The full PostgreSQL-compatibility of the extension is confirmed by the regression tests.
About Sequential UUID in YugabyteDB
⚠️ You must think about the consequence in a Distributed SQL database before using a time-based UUID. Thanks to the LSM-Tree storage, YugabyteDB doesn't have the problems that sequential_uuids
tries to solve (WAL write amplification, B-Tree fragmentation and clustering factor). If you want a UUID, then the one from pgcrypto
(already installed in YugabyteDB) gen_random_uuid()
is probably the right one.
In addition to that, having concurrent sessions touching the same key range will create a hotspot on one tablet. However, if there are not too many concurrent sessions, and the load is distributed with other tables, then maybe this UUID can benefit from colocation in DocDB and filesystem caches. But a cached sequence may be better as it keeps rows together from the same session, but distributes those from concurrent sessions.
Anyway, I've run the above for a while, with more rows inserted (from generate_series(1,100000)
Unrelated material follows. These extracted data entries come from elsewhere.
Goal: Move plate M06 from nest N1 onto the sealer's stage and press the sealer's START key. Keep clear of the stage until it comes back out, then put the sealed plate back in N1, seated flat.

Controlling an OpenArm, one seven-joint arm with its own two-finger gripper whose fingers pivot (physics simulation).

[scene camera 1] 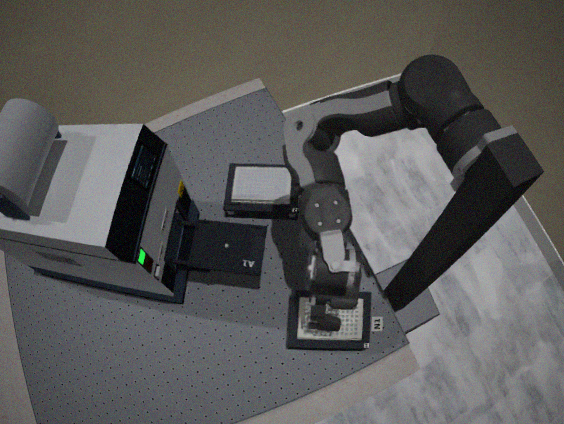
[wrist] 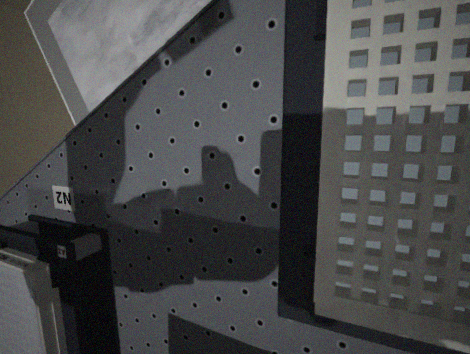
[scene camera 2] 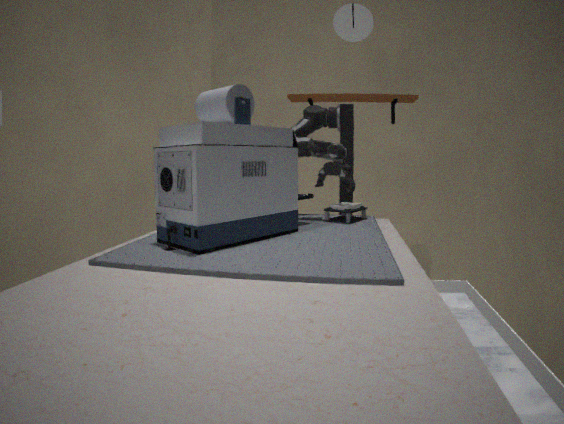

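Observation:
Plate M06 (scene camera 1: 354, 334) (scene camera 2: 350, 205) (wrist: 330, 200), a cream plate with a grid of square wells, lies in the dark nest N1 (scene camera 1: 292, 325) (scene camera 2: 331, 209) (wrist: 299, 200) and looks level. My gripper (scene camera 1: 325, 320) (scene camera 2: 335, 185) is open and empty, above the plate and apart from it; its fingers do not show in the wrist view. The sealer (scene camera 1: 75, 175) (scene camera 2: 245, 195) has its dark stage (scene camera 1: 215, 255) (scene camera 2: 306, 196), marked A1, out in front with no plate on it. A green lit rectangle (scene camera 1: 142, 257) shows on the sealer's front; the START key's label is not readable.
A second nest (scene camera 1: 228, 196) (wrist: 90, 310), by the N2 label (wrist: 63, 197), holds a pale plate (scene camera 1: 261, 184) (wrist: 20, 300) beyond the stage. The arm's post (scene camera 1: 450, 225) (scene camera 2: 346, 150) stands beside the perforated board (scene camera 1: 150, 350) (scene camera 2: 300, 255). A film roll (scene camera 1: 25, 145) (scene camera 2: 220, 103) sits on the sealer.

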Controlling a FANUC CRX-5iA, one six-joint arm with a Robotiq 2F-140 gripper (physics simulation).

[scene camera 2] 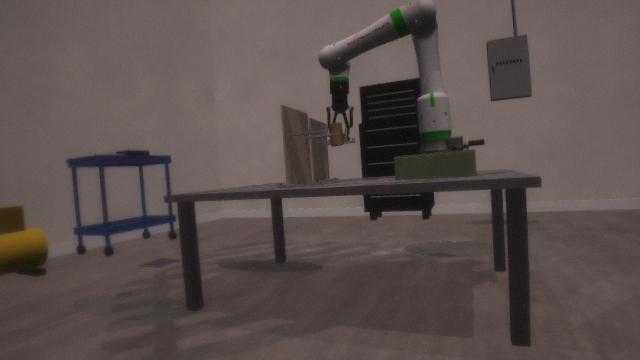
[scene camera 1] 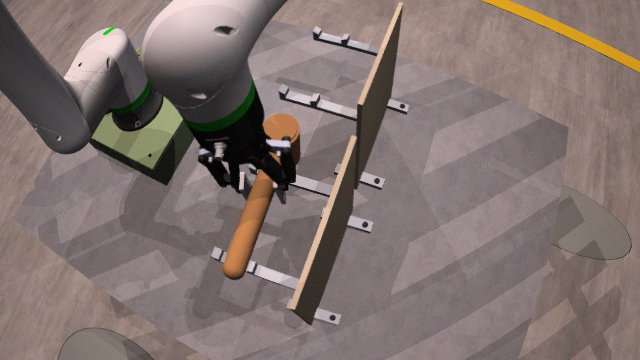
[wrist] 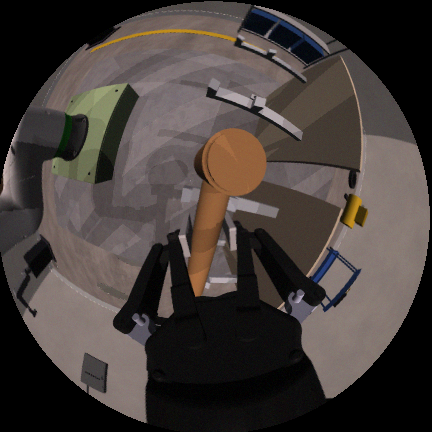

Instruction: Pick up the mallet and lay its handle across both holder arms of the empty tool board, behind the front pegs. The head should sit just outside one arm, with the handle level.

) and checked that tablet auto-split occurs:
As you see, one is still at Split Depth 1 because no Sequential UUID went into this range, and another has been split 7 times. So YugabyteDB still balanced the storage.
Summary on the extension installation
If you think a PostgreSQL extension is necessary for your application, you can use this example to test it. The same can be used to deploy it. But to be sure that it is supported, do not hesitate to open a git issue of ask in the slack channel.